After reseating the memory run a memory test for a few hours.

Then do a sudo zpool clear poolname for the pool experiencing errors to reset the error counters and see what happens.

Actually my standard list has evolved and is now:

  • lsblk -bo NAME,LABEL,MAJ:MIN,TRAN,ROTA,ZONED,VENDOR,MODEL,SERIAL,PARTUUID,START,SIZE,PARTTYPENAME
  • sudo ZPOOL_SCRIPTS_AS_ROOT=1 zpool status -vLtsc lsblk,serial,smartx,smart
  • sudo zpool import
  • lspci
  • sudo sas2flash -list
  • sudo sas3flash -list
  • sudo storcli show all
  • for disk in /dev/sd*; do; sudo zdb -l $disk; done
  • for disk in /dev/sd?; do; sudo hdparm -W $disk; done
  • for disk in /dev/sd?; do; sudo smartctl -x $disk; done

though I normally remove any of these I don’t think will be helpful.

4 Likes

Given its happening to all three disks - you need to look at what common for the 3 disks.

PSU, Cabling and or HBA/SATA expansion board are likley causes

4 Likes

Thank you. In copying the codes above, one returned a file that was actually corrupted, and once removed and ran another scrub everything seems healthy again. I appreciate the quick response.

However, why isn’t there (or maybe there is?) a way to see that file or the same details from a GUI? It feels like this is an error (not some sort of advanced functions) and there could be a way to dive more from the GUI.

Thanks again y’all.

In a way, the TrueNAS GUI is lacking some functionality. I don’t even know if the GUI has the function you are looking for in the request above.

On the other hand, TrueNAS, (and FreeNAS before it), were always intended to have Unix Shell access for more detailed trouble shooting.

Some NASes are all about the GUI, and yet don’t cover everything. When odd failure modes occur and are not fixable or troubleshootable from the GUI, those users may be out of luck. Time to restore from backups.

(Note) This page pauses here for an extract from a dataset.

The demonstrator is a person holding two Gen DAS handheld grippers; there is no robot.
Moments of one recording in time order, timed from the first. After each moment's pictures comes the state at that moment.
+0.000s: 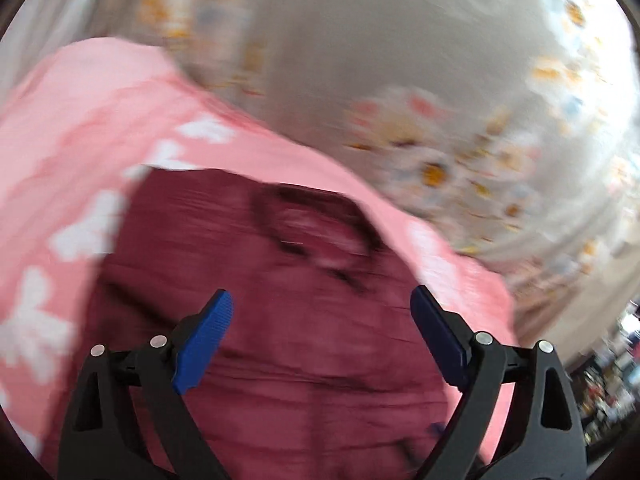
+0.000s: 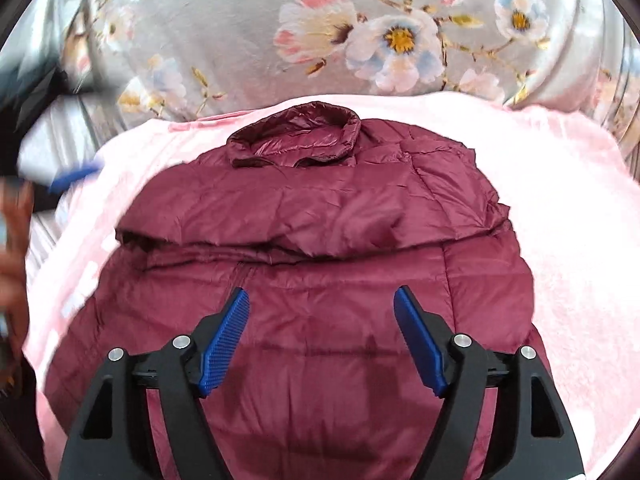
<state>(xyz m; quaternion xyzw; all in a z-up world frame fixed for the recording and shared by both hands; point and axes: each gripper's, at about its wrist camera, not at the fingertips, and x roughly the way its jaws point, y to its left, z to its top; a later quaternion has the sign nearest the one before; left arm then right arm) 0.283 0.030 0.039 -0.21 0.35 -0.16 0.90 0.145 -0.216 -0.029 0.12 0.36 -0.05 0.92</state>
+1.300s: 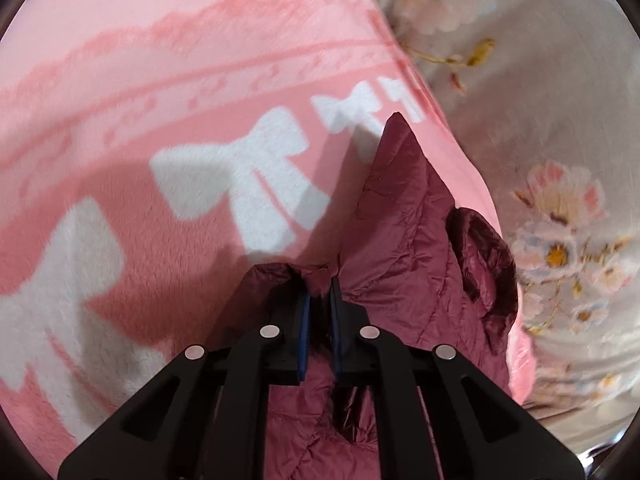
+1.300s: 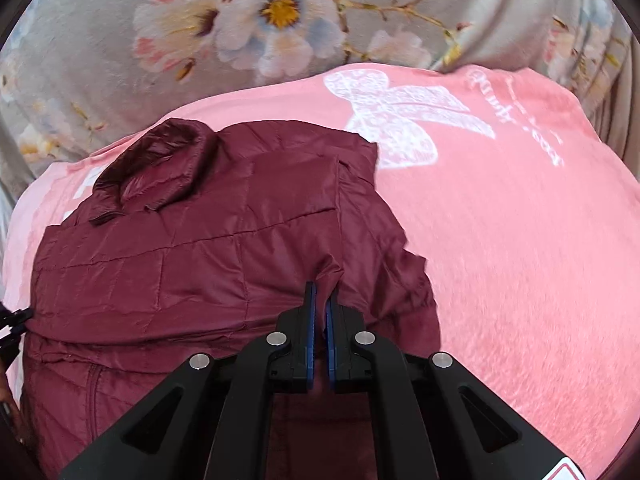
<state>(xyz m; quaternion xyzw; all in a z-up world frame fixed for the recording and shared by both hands) 0.350 0.145 -0.082 -0.35 0.45 -0.03 0.82 0.214 -0.332 -0.064 0.16 0.39 -0.16 0.89</state>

Not saying one philosophy is better than another, just different.


One reason I chose TrueNAS is that Unix Shell is both readily available, and down right useful at times. My prior NAS, an Infrant ReadyNAS 1000S, also had Unix Shell access. I simply could not live with either a NAS having a heavy focus on MS-Windows, (which I don't use at home). Or limited trouble shooting from any NAS GUI.